▶ WHAT THE TASK REQUIRES
Pictures aside, repeat all the entries below exactly as they appear.

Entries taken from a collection
▬▬▬

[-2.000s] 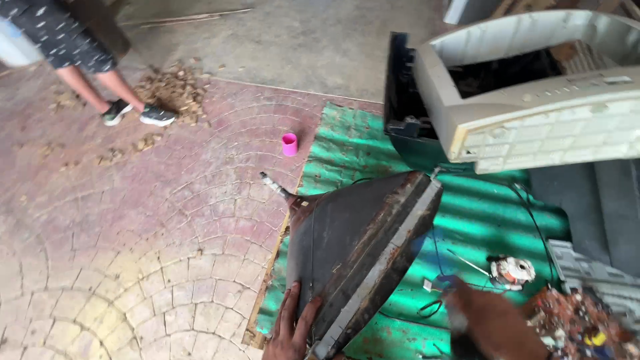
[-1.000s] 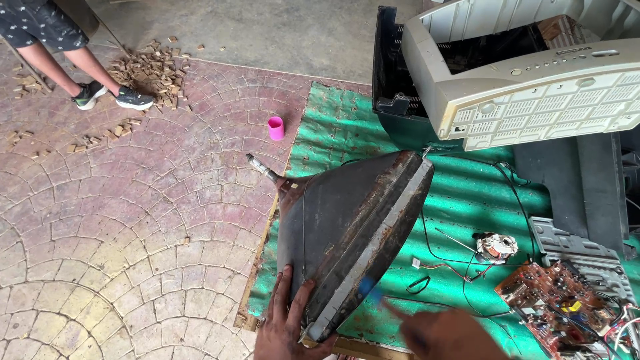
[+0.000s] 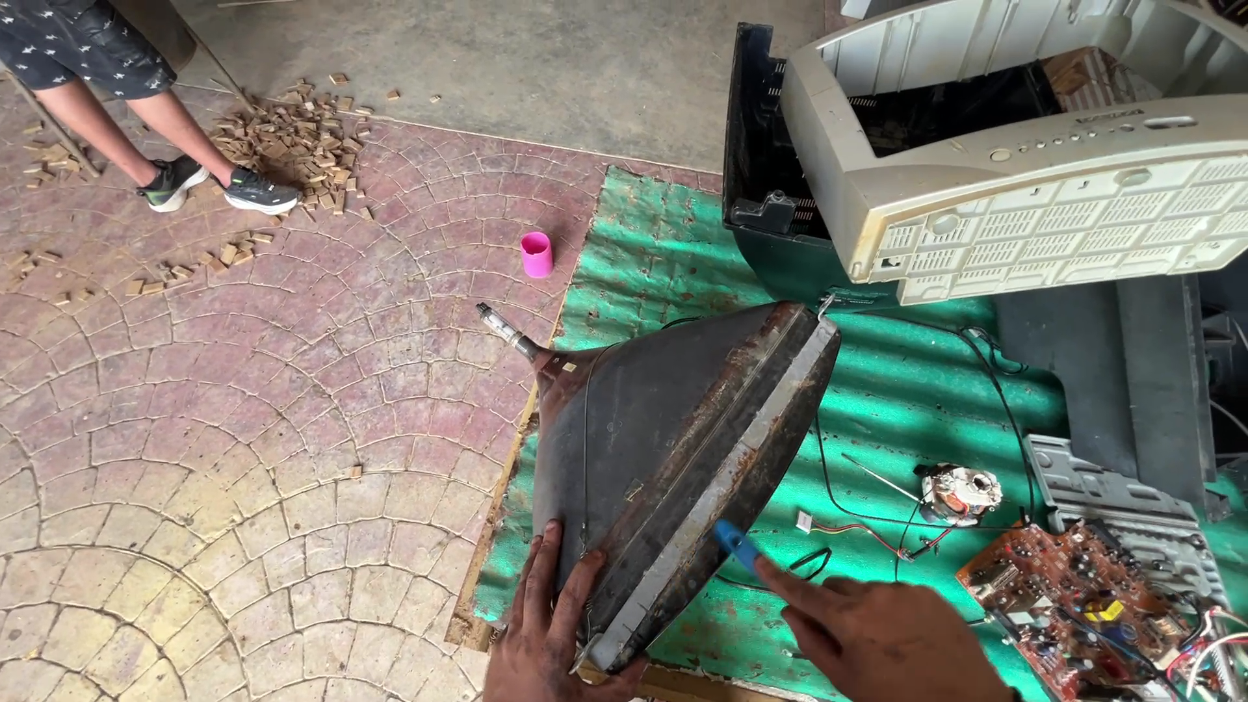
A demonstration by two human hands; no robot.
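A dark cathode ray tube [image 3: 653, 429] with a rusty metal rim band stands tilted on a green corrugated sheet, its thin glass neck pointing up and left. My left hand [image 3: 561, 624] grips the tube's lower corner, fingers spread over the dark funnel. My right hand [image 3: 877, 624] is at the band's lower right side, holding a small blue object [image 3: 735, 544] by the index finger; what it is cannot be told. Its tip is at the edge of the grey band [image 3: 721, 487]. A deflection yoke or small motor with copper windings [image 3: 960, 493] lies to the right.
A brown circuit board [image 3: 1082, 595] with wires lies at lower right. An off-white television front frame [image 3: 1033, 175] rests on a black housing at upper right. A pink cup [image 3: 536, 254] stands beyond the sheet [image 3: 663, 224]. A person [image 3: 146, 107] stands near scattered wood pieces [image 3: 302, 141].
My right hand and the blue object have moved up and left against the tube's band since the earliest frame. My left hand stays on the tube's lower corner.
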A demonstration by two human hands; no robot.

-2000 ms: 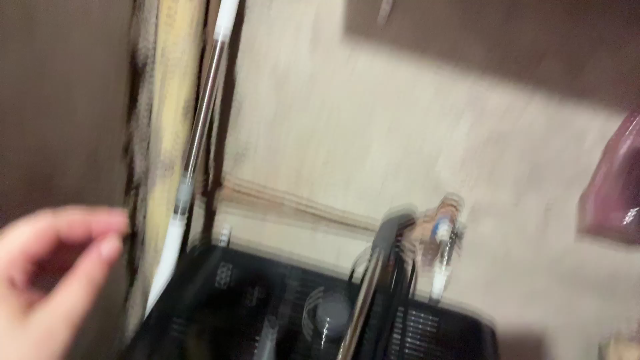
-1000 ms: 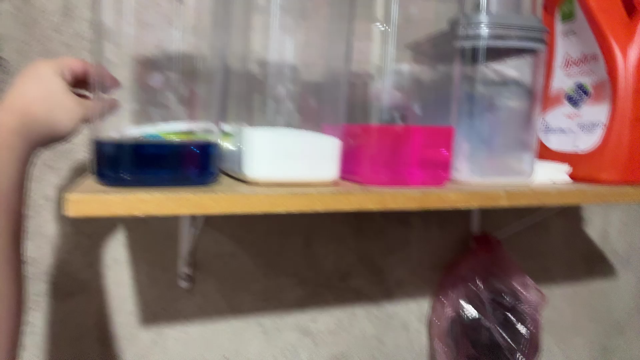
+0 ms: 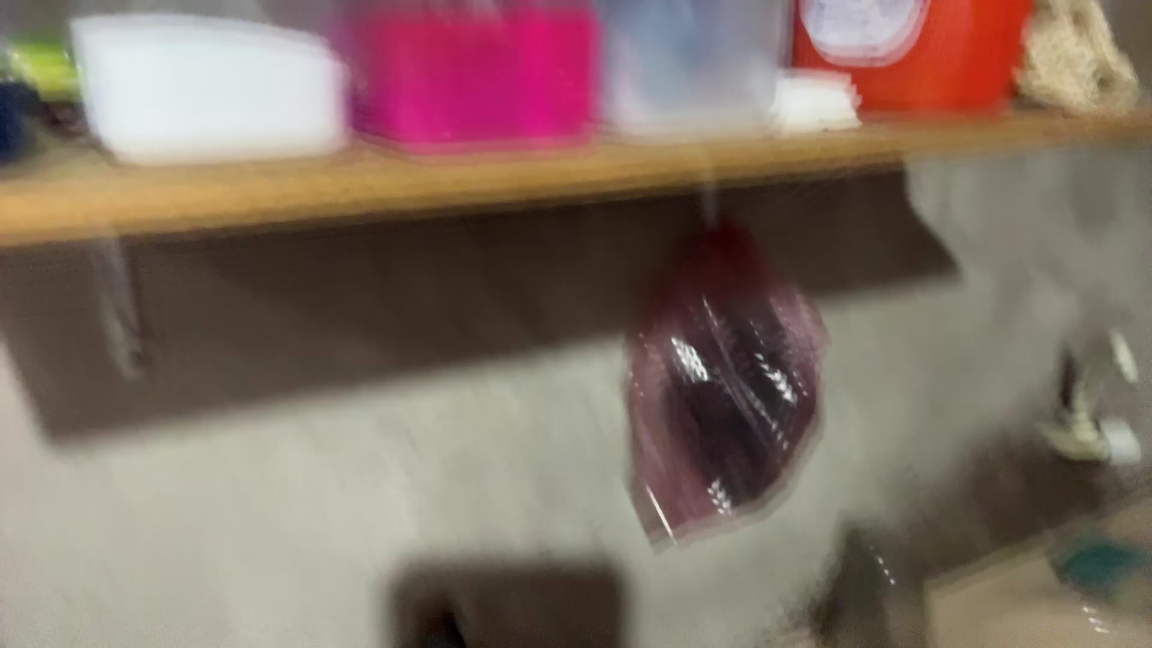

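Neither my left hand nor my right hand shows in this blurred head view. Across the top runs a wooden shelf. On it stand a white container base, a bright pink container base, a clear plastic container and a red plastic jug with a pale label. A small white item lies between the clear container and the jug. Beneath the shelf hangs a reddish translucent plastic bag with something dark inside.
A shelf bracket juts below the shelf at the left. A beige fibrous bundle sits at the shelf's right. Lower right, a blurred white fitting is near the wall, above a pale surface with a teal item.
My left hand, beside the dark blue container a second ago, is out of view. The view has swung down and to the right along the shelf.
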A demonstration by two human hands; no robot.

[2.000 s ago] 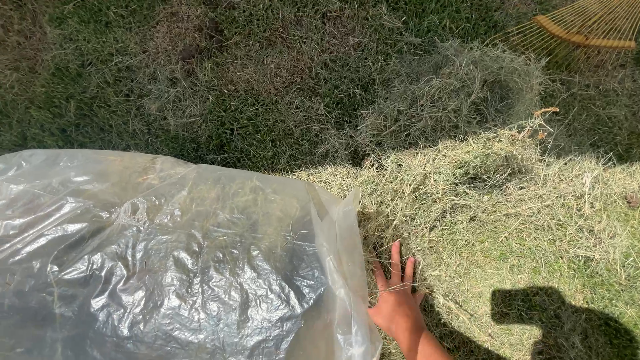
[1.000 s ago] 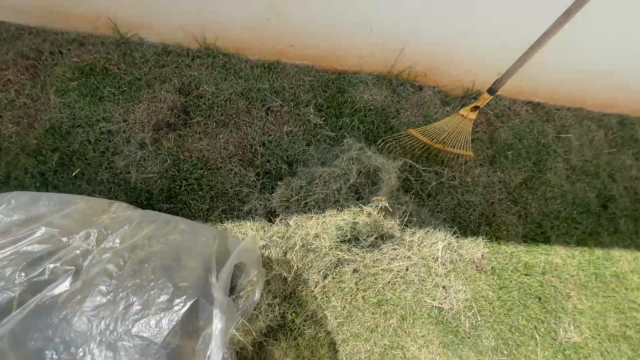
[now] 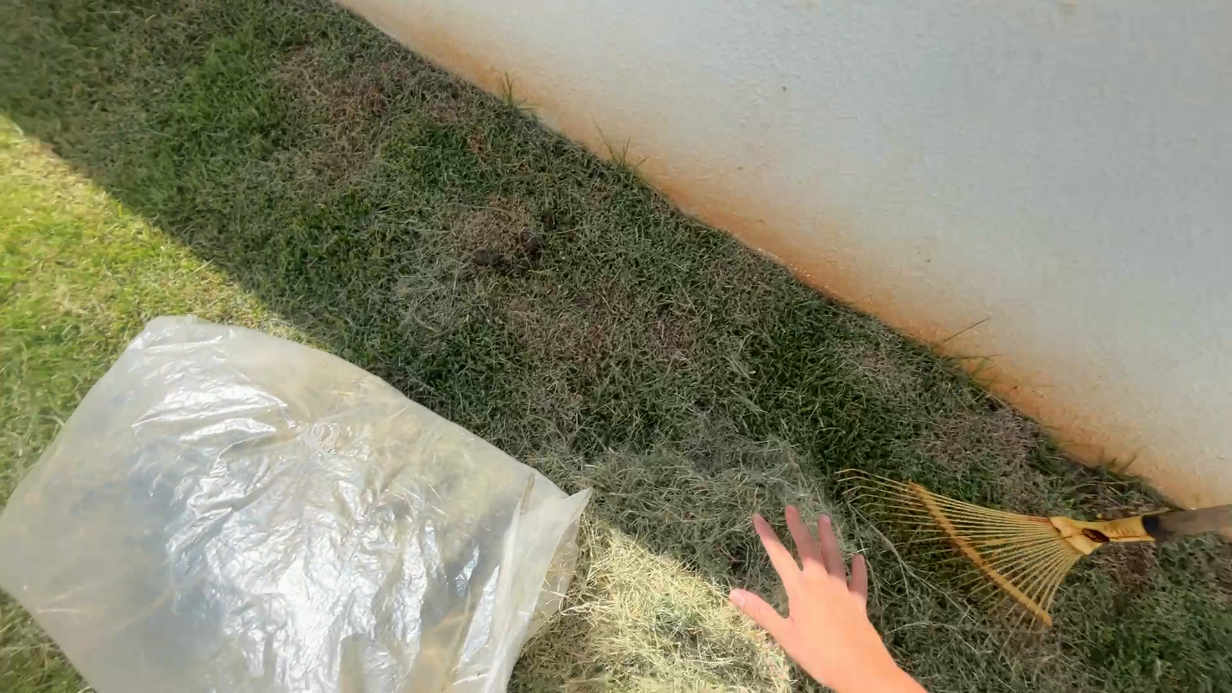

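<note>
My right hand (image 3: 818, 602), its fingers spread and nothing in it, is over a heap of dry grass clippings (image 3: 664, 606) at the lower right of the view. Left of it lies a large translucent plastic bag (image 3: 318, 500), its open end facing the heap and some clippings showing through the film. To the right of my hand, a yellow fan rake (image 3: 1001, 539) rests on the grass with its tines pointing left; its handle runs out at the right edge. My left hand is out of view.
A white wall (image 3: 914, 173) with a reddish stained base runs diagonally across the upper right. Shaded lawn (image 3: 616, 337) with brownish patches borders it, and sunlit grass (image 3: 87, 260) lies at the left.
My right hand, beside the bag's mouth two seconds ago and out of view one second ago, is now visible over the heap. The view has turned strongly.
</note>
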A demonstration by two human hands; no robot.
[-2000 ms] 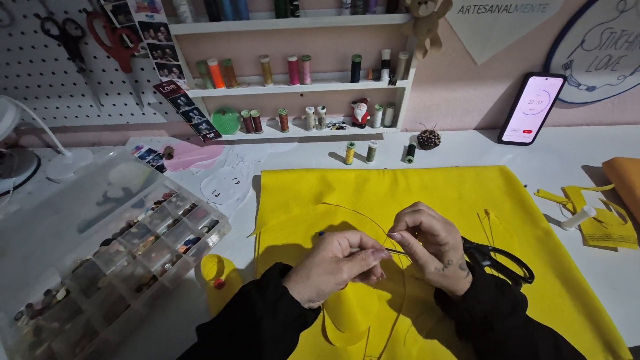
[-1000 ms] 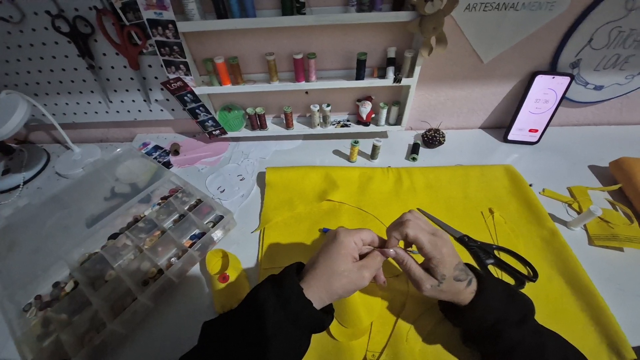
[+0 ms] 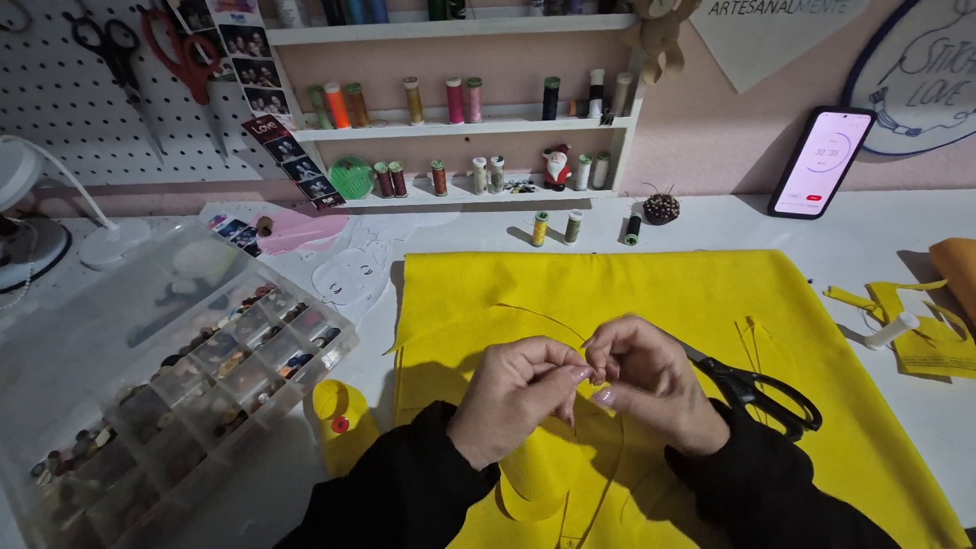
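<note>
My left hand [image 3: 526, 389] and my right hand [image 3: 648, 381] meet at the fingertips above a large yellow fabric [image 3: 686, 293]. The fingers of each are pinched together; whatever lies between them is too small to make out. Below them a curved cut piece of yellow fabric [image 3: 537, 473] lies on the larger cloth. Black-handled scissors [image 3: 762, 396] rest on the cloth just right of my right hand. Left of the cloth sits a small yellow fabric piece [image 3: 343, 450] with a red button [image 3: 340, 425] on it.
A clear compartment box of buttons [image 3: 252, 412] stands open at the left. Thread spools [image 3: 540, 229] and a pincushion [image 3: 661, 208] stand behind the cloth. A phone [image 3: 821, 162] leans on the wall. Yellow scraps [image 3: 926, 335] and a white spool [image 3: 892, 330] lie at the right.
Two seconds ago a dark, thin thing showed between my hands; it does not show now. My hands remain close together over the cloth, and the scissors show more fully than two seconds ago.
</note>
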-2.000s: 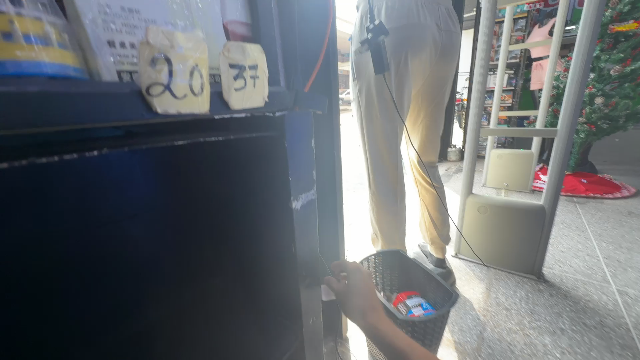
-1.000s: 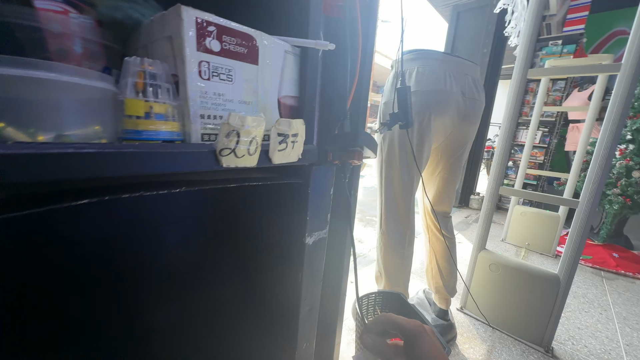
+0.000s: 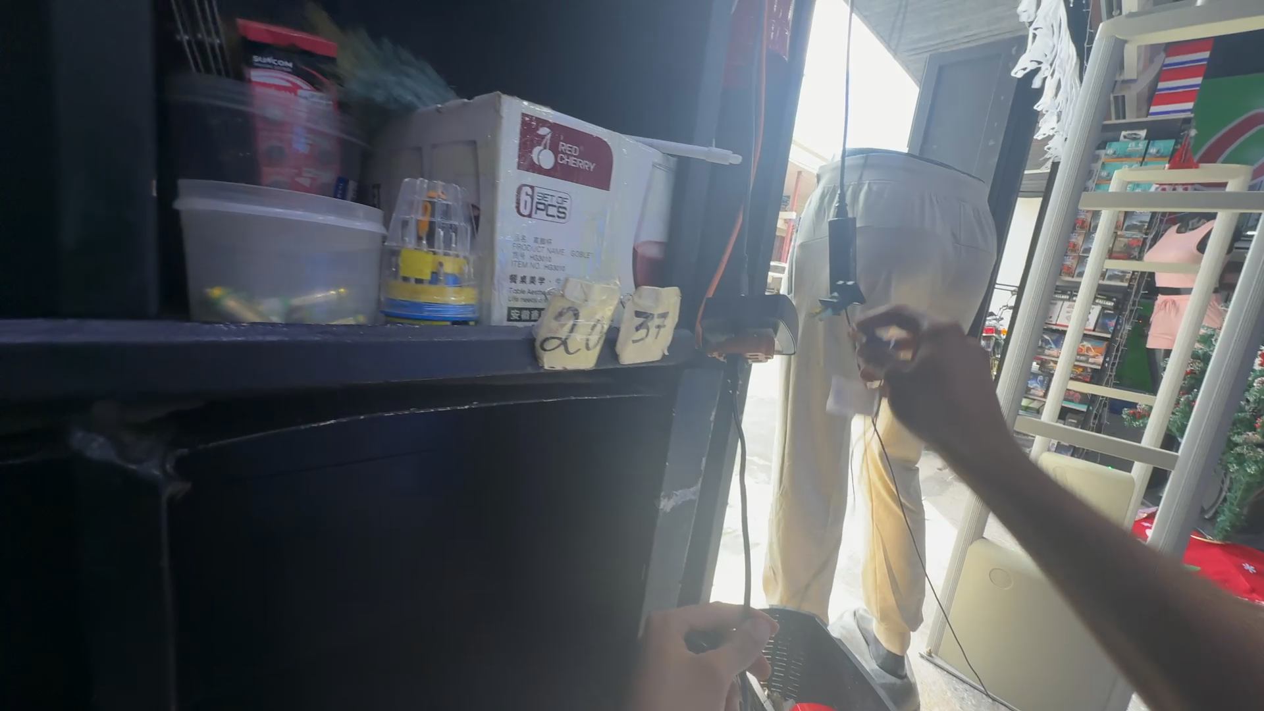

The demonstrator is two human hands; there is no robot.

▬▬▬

▶ WRITTEN SOLUTION
[-2.000s] 
[-1.000s] 
[+0.000s] 
A demonstration by two human hands; no robot.
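A dark cathode ray tube [image 3: 653, 429] with a rusty metal rim band stands tilted on a green corrugated sheet, its thin glass neck pointing up and left. My left hand [image 3: 561, 624] grips the tube's lower corner, fingers spread over the dark funnel. My right hand [image 3: 877, 624] is at the band's lower right side, holding a small blue object [image 3: 735, 544] by the index finger; what it is cannot be told. Its tip is at the edge of the grey band [image 3: 721, 487]. A deflection yoke or small motor with copper windings [image 3: 960, 493] lies to the right.
A brown circuit board [image 3: 1082, 595] with wires lies at lower right. An off-white television front frame [image 3: 1033, 175] rests on a black housing at upper right. A pink cup [image 3: 536, 254] stands beyond the sheet [image 3: 663, 224]. A person [image 3: 146, 107] stands near scattered wood pieces [image 3: 302, 141].
My right hand and the blue object have moved up and left against the tube's band since the earliest frame. My left hand stays on the tube's lower corner.
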A demonstration by two human hands; no robot.

-2000 ms: 
-1000 ms: 
+0 ms: 

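Neither my left hand nor my right hand shows in this blurred head view. Across the top runs a wooden shelf. On it stand a white container base, a bright pink container base, a clear plastic container and a red plastic jug with a pale label. A small white item lies between the clear container and the jug. Beneath the shelf hangs a reddish translucent plastic bag with something dark inside.
A shelf bracket juts below the shelf at the left. A beige fibrous bundle sits at the shelf's right. Lower right, a blurred white fitting is near the wall, above a pale surface with a teal item.
My left hand, beside the dark blue container a second ago, is out of view. The view has swung down and to the right along the shelf.
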A demonstration by two human hands; no robot.

[2.000 s ago] 
[1.000 s ago] 
[now] 

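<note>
My right hand (image 3: 818, 602), its fingers spread and nothing in it, is over a heap of dry grass clippings (image 3: 664, 606) at the lower right of the view. Left of it lies a large translucent plastic bag (image 3: 318, 500), its open end facing the heap and some clippings showing through the film. To the right of my hand, a yellow fan rake (image 3: 1001, 539) rests on the grass with its tines pointing left; its handle runs out at the right edge. My left hand is out of view.
A white wall (image 3: 914, 173) with a reddish stained base runs diagonally across the upper right. Shaded lawn (image 3: 616, 337) with brownish patches borders it, and sunlit grass (image 3: 87, 260) lies at the left.
My right hand, beside the bag's mouth two seconds ago and out of view one second ago, is now visible over the heap. The view has turned strongly.
</note>
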A demonstration by two human hands; no robot.
[-2000 ms] 
[-1000 ms] 
[+0 ms] 
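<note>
My left hand [image 3: 526, 389] and my right hand [image 3: 648, 381] meet at the fingertips above a large yellow fabric [image 3: 686, 293]. The fingers of each are pinched together; whatever lies between them is too small to make out. Below them a curved cut piece of yellow fabric [image 3: 537, 473] lies on the larger cloth. Black-handled scissors [image 3: 762, 396] rest on the cloth just right of my right hand. Left of the cloth sits a small yellow fabric piece [image 3: 343, 450] with a red button [image 3: 340, 425] on it.
A clear compartment box of buttons [image 3: 252, 412] stands open at the left. Thread spools [image 3: 540, 229] and a pincushion [image 3: 661, 208] stand behind the cloth. A phone [image 3: 821, 162] leans on the wall. Yellow scraps [image 3: 926, 335] and a white spool [image 3: 892, 330] lie at the right.
Two seconds ago a dark, thin thing showed between my hands; it does not show now. My hands remain close together over the cloth, and the scissors show more fully than two seconds ago.
</note>
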-2.000s: 
-1.000s: 
+0.000s: 

The demonstrator is two human hands; there is no robot.

This output contains the complete answer.